What I’m getting to is Why Then Does Bobbie Celebrate Christmas? (Bobbie, it should be noted, celebrates the following holidays in some form or fashion: New Years’, Mardi Gras, St. Patrick’s Day, 4th of July, Halloween, Thanksgiving, Christmas. Bobbie will gladly participate in your celebration of Hanukkah, Solstice, etc. Bobbie thankfully takes the day off presented at Presidents Day, Memorial Day, and Labor Day, and really and truly does reserve a moment of those days to thank those nameless (and named) who have served and sacrificed.  Bobbie does not acknowledge the existence of Valentines Day).

So if I have no faith, why celebrate a holiday *built on faith*. The very idea of it is a prophecy culminated in the birth  of a child to newlywed yet somehow chaste parents, and that child grew to be Jesus Christ, and he was nailed to a cross for living in what amounted to a non-free-speech state, and he purportedly rose 3 days later and thereby proved his status as the son of God (and also God and also the Holy Ghost).

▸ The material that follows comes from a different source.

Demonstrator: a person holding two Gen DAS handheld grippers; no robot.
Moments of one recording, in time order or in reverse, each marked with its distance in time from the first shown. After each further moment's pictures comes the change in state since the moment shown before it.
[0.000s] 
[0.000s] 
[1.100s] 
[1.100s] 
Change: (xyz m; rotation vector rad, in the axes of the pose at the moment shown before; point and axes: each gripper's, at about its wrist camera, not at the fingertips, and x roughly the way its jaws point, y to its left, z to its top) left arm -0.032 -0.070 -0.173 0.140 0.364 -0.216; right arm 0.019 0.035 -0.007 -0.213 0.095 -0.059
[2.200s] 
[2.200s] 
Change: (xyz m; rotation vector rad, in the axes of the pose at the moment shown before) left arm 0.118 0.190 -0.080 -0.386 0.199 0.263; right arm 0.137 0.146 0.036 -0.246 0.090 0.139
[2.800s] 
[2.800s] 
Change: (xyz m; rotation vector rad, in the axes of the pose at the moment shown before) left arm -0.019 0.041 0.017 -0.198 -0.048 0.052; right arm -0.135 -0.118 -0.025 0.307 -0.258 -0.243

Schizophrenia jokes aside, this is not what I celebrate when I celebrate Christmas. I could start by pointing out the new spring lambs referenced in the Bible probably had no business being around December 25th at the time of birth and it’s far more likely he was born in Spring, but that would have messed up with that whole Catholic-Church-Taking-Other-Peoples-Holidays-For-Easier-Assimilation thing. I could also point out that the Romans kept meticulous tax records (our IRS has nothing on them from what I understand) and yet there is no Jesus or Yeshua etc. in the areas he was supposed to be at that time. Perhaps he was also got for tax evasion? At any rate, no I do not celebrate that Christmas. You are absolutely, totally, and completely welcome to. I personally like the way Churches get all dolled up for the occasion and actually liked going when I did.

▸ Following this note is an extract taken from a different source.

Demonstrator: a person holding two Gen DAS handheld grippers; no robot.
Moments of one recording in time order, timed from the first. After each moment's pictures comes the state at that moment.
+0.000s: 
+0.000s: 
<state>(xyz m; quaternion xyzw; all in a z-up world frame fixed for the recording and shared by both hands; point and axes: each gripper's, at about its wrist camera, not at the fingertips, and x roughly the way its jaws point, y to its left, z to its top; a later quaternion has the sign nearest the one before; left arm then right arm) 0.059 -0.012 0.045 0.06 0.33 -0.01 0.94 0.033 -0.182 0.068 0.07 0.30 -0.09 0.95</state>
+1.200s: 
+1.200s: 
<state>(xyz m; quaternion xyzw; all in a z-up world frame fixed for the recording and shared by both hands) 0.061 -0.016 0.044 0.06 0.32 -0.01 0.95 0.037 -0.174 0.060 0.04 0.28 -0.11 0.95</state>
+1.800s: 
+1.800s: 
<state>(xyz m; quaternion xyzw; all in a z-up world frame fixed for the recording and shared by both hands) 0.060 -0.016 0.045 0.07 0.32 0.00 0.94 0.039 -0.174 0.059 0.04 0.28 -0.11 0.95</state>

I celebrate the one with Santa Claus. And Reindeer. And getting a large tree (fake or real, your choice) got up in the gaudiness apropos to a 1970’s disco dancer. I celebrate the making *and burning, occasionally* of cookies, of lax gym use, of exchanged fruitcakes and dubious stocking stuffers. I celebrate the silliness of a jogger in her Santa hat and sleigh bells on her shoes (hi, Christine!), of family photos posted in seriously cute sweaters, of Norskie brunches (hi, Mindi!) and a plethora of baked goods coming in to the office and into homes (hi, Jim!). I celebrate the lights people decorate their houses with, of two weeks off of school, and the casual observations of frenetic shoppers. I celebrate the adventures of new families (and growing families) as they navigate the season, baking and prepping for days of delicacies and fun (hi, Ali!). I celebrate your best friend calling to inquire if she can in fact get the missle-firing droid robot with extra death-kill stuff for your son, because she spoils him every year (hi, Candie!). I celebrate folks who have the sanity to leave and celebrate it somewhere else (hi, Cindi!) and folks who are willing to celebrate even though they swore, they absolutely swore, they would never do it again (hi Jeff!). I celebrate a time where you can ask your coworkers, family and friends to donate money or toys or food to complete strangers, and even if they have already done it, this season, they will do it again (hi, Expedia Stairing is Caring team, and your $3000+ raised for kids!!).

Most of all, though, I celebrate a time of year where it is *expected*, almost demanded, that you are a better person. This is the time of year that you at least have to pretend to be nice, to care about your fellow man, to do the Right Thing. You may do it all year round — or you may do it this once, as a sort of Red and Green Yom Kippur. But you do it, because it is What Is Done. For about two weeks every year, people, for the most part, are Who They Should Be. They may be crowded in elevators but they’re smiling, they may be racing through Target but they’re making way for others, they may be frustrated in the baking aisle but offering recipe tips.

I celebrate that. And maybe *that* is what others celebrate, and maybe not. What do you celebrate?